Adolf Theer (2 May 1811, Johannesberg – 23 April 1868, Vienna) was an Austrian portrait painter and lithographer.

==Life and work==
He was born to Thekla Theer (née Junker), an embroidery designer, and Joseph Theer, a gemcutter. Both of his brothers, Albert and Robert, also became painters. In 1820, his family moved from Silesia to Vienna.

From 1827 to 1830, he studied engraving at the Academy of Fine Arts, Vienna. For a year, he studied history painting. After graduating, from 1832 to 1848, his works were among those most frequently seen at the Academy's exhibitions. In January of 1852, he had a major showing with the Österreichischer Kunstverein. Most of his clientele came from the upper middle-class.

He died from gout at the age of fifty-six.

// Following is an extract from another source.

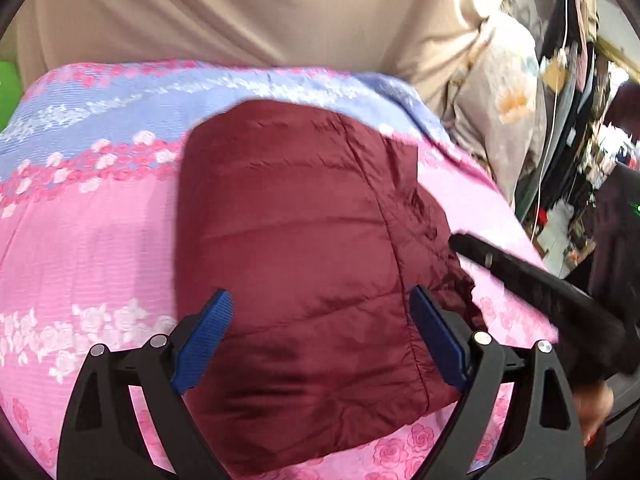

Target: Fold large clothes

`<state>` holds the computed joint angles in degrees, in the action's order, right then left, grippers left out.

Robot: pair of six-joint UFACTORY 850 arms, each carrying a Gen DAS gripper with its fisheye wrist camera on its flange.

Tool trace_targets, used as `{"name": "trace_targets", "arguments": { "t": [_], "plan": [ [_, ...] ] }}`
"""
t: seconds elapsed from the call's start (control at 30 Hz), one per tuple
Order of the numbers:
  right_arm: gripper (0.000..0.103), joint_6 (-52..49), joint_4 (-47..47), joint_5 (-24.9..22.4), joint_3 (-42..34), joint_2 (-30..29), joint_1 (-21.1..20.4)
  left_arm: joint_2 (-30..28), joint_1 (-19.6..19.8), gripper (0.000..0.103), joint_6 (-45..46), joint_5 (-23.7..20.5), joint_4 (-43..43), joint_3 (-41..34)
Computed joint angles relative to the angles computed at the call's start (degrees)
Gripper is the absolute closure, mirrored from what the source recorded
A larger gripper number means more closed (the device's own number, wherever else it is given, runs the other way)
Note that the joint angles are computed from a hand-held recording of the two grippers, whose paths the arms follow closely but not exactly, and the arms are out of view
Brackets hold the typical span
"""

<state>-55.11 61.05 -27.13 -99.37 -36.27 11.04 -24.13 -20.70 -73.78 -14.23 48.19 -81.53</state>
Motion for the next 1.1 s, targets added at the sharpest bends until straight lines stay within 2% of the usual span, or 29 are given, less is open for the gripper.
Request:
{"name": "trace_targets", "arguments": {
  "t": [0.1,0.13,0.3,0.37,0.47,0.6,0.67,0.77,0.87,0.93,1.0,1.1],
  "plan": [
    [0.097,8.7,-11.7,3.3,0.7,-1.1,1.4,-2.4,-1.0,0.015,-1.0,-4.0,2.3,-2.4],
    [0.099,10.7,-13.8,2.9,0.2,-2.1,1.4,-3.0,-1.2,0.015,-0.4,-4.9,2.1,-3.0],
    [0.100,7.1,-7.9,-0.2,-1.9,-5.5,0.4,-5.1,-2.1,0.014,0.1,-8.9,4.1,-4.8],
    [0.100,7.2,-8.5,-0.6,-2.0,-5.5,0.4,-5.7,-2.4,0.012,-0.1,-10.0,4.7,-5.2],
    [0.097,9.8,-9.5,-1.9,-1.3,-3.8,-0.2,-6.1,-2.6,0.012,0.1,-11.1,4.9,-5.6],
    [0.095,3.7,-3.9,-0.5,-1.1,-1.5,-0.7,-6.2,-2.6,0.011,-0.2,-11.2,5.1,-5.7],
    [0.095,4.3,-5.0,-0.5,-4.4,-2.7,-0.6,-6.4,-2.7,0.010,-0.4,-11.6,5.3,-6.0],
    [0.095,12.2,-13.6,-1.3,-13.2,-7.8,0.3,-6.7,-2.9,0.010,-0.6,-12.2,5.7,-6.2],
    [0.099,25.4,-26.7,-6.7,-26.7,-17.1,1.3,-6.6,-3.0,0.010,-0.6,-12.2,5.7,-6.2],
    [0.101,28.9,-30.2,-10.2,-34.5,-23.3,1.8,-6.3,-3.1,0.010,-1.4,-12.0,7.2,-5.8],
    [0.101,29.1,-29.6,-10.5,-36.2,-24.8,1.8,-6.5,-3.3,0.010,-1.2,-12.7,7.5,-6.0],
    [0.101,31.6,-32.2,-10.5,-35.6,-24.0,2.1,-6.8,-3.3,0.009,-0.3,-13.2,5.9,-6.4]
  ]
}}
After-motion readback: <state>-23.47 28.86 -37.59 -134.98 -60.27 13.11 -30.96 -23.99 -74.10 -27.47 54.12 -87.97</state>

Watercolors were his primary medium, and he specialized in miniature portraits for most of his career. He also worked as a copyist, recreating works by Caravaggio, Domenichino, Thomas Lawrence, Murillo, Raphael and Philip van Dijk. As a lithographer, he produced portraits of notable people such as the actress Luise Neumann, and Napoleon Franz Bonaparte, as a child.

In addition to his artworks, he created illustrations for popular almanacs and paperbacks, including Aurora and Gedenke mein (My Memories), by Johann Gabriel Seidl, and Huldigung der Frauen (Homage to Women) by Ignaz Franz Castelli, although his depictions of women were generally considered to be mechanical and expressionless.